Skills shortage hits IT industry

February 15, 2002

The information technology industry is suffering from a severe skills shortage despite massive increases in the number of IT and computer science graduates.

A survey by the Real Time Club, a group of 150 IT entrepreneurs, has found that the industry lacks strong leaders and people who can deliver results. British IT professionals scored lower on skills than their United States counterparts and were particularly poor at arithmetic and logic, a skill taught in the US but not in the United Kingdom.

According to University and College Admissions Service figures there has been an increase of 62 per cent in the number of acceptances on computing degree courses since 1996. At HND level there has been a 15 per cent rise.

Gillian Lovegrove, former chair of the Conference of Professors and Heads of Computing (CPHC), speaking at the "Build Britain's Brainpower" conference this week, recommended introducing joint teaching schemes between employers and universities. But she warned that computing departments were already stretched to their limits, having increased student numbers before staffing was in place.

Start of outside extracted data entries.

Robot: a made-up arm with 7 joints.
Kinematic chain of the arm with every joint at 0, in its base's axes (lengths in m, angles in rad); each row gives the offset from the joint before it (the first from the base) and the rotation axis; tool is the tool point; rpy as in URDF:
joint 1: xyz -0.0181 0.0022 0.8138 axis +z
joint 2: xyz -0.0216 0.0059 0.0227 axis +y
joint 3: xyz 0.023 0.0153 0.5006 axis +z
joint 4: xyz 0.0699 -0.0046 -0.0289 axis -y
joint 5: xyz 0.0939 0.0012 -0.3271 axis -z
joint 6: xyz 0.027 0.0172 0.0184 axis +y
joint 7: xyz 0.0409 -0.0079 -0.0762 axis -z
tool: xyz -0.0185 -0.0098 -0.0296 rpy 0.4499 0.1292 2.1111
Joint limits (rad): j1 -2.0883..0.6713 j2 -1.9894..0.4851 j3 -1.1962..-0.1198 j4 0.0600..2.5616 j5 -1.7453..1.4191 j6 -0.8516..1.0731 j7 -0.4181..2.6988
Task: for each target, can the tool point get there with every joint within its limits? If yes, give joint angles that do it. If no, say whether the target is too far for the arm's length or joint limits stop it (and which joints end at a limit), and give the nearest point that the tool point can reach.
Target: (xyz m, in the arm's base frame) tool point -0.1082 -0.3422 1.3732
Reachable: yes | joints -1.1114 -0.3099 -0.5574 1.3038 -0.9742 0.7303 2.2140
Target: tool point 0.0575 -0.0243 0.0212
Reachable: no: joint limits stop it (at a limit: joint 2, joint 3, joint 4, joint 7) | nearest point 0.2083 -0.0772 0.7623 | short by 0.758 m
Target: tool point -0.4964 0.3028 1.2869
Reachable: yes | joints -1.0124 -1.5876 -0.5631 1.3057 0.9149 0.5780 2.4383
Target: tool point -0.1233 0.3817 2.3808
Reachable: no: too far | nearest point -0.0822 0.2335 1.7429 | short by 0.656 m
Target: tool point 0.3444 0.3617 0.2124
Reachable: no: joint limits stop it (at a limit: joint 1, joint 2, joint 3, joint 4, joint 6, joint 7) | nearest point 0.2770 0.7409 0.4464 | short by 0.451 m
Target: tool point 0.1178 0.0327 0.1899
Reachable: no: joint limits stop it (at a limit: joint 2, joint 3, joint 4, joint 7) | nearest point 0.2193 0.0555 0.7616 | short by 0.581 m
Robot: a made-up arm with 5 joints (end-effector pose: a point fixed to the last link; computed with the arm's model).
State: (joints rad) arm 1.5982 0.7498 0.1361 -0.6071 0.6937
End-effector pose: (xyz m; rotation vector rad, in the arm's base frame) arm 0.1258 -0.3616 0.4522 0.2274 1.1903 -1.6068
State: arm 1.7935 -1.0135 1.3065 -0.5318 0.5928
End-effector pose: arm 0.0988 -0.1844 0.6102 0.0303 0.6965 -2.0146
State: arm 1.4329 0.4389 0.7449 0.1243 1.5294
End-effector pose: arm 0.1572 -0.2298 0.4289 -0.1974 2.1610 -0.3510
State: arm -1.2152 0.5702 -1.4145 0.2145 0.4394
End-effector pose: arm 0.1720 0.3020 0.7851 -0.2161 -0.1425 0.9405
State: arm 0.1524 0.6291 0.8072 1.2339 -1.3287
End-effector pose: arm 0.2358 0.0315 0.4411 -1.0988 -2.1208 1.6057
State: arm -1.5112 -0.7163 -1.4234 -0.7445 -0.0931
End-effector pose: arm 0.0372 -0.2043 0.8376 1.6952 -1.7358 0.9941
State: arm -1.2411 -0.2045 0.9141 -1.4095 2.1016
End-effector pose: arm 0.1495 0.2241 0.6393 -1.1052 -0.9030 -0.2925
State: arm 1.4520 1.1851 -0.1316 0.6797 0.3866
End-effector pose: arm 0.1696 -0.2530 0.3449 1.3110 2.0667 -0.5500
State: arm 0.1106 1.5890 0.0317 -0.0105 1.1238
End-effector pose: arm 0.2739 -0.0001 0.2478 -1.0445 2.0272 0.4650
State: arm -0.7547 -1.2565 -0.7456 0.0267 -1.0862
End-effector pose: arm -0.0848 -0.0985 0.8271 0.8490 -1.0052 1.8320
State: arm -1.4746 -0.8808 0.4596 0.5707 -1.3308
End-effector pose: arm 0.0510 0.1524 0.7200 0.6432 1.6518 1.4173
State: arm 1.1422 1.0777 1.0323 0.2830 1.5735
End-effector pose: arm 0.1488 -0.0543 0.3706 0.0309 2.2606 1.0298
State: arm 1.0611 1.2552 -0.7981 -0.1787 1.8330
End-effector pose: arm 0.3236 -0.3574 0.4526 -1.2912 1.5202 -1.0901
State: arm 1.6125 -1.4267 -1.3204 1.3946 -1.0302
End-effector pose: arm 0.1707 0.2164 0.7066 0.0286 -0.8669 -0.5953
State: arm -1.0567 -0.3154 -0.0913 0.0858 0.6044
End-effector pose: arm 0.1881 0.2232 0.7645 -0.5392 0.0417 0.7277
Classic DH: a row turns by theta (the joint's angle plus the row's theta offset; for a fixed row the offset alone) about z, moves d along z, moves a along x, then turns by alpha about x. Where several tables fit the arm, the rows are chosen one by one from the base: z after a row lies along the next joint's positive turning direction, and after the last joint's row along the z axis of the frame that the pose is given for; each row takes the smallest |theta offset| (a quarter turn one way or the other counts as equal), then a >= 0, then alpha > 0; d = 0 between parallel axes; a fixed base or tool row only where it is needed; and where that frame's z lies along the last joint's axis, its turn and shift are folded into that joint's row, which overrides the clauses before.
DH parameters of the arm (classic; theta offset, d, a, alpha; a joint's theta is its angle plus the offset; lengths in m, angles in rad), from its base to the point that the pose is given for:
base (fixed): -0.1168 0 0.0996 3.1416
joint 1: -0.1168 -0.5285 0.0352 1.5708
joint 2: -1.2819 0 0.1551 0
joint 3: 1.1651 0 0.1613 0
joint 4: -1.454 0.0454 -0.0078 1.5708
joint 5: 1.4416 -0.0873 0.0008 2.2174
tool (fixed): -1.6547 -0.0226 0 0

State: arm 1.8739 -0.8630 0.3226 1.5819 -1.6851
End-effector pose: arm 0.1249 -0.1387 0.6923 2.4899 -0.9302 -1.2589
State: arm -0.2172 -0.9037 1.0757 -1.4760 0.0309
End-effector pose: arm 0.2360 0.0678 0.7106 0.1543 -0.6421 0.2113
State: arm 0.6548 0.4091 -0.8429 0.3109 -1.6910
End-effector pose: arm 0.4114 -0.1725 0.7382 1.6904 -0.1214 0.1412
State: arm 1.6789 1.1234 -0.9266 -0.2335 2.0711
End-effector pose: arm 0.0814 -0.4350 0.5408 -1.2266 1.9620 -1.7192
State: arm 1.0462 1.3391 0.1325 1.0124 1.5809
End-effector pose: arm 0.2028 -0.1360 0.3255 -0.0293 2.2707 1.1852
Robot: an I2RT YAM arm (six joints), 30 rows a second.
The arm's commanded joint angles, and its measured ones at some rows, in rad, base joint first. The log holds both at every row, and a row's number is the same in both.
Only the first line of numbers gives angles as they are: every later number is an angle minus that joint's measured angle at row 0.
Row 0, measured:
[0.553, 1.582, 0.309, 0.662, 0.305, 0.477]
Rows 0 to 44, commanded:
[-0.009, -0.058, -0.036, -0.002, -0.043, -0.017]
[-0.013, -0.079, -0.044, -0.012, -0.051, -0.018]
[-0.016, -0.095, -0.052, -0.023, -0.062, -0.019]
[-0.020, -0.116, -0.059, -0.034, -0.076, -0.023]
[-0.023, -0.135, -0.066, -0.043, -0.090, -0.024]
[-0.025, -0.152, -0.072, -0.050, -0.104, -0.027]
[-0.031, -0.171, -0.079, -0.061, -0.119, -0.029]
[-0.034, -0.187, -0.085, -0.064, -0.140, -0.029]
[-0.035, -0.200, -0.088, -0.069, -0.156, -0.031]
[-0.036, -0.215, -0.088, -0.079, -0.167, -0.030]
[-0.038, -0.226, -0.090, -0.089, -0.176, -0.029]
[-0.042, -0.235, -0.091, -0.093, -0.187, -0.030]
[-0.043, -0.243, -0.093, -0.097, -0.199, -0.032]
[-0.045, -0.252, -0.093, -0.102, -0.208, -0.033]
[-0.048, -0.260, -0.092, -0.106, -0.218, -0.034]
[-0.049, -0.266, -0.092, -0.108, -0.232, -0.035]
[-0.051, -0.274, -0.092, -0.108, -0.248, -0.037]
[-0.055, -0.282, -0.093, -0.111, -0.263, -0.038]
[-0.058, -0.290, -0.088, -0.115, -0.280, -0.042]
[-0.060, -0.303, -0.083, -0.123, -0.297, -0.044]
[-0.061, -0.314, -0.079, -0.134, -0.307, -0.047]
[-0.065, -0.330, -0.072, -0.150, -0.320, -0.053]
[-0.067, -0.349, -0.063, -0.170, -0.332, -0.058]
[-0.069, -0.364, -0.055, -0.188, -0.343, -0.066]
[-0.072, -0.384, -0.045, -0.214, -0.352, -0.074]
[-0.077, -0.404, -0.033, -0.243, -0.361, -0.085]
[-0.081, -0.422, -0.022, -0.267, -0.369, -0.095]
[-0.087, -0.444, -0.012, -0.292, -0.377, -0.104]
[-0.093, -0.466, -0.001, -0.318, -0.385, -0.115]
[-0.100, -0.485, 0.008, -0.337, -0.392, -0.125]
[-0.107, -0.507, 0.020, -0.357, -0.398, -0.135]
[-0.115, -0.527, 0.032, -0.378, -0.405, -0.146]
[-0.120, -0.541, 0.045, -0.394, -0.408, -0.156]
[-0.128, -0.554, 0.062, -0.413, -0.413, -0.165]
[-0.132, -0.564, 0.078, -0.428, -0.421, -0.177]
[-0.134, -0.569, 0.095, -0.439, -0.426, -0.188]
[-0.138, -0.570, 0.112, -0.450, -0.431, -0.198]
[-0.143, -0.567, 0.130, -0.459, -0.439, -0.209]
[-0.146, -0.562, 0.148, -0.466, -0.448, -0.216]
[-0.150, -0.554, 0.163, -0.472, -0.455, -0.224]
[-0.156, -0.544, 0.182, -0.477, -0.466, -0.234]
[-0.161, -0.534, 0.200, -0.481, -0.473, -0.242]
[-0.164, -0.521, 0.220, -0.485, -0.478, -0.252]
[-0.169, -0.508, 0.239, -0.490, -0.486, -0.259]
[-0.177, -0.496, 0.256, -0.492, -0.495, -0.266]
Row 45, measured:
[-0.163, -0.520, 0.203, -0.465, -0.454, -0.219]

She called on the government to restore scholarship support for masters-level conversion courses, which produce graduates with a wider range of skills.

A recent survey by the CPHC and the British Computer Society found that more than 90 university ITdepartments had jobs unfilled and 13 per cent of those had at least 20 per cent of their jobs unfilled. Staff-to-student ratios are significantly higher than the norm for all subjects - 30 per cent had staff-to-student ratios greater than 30.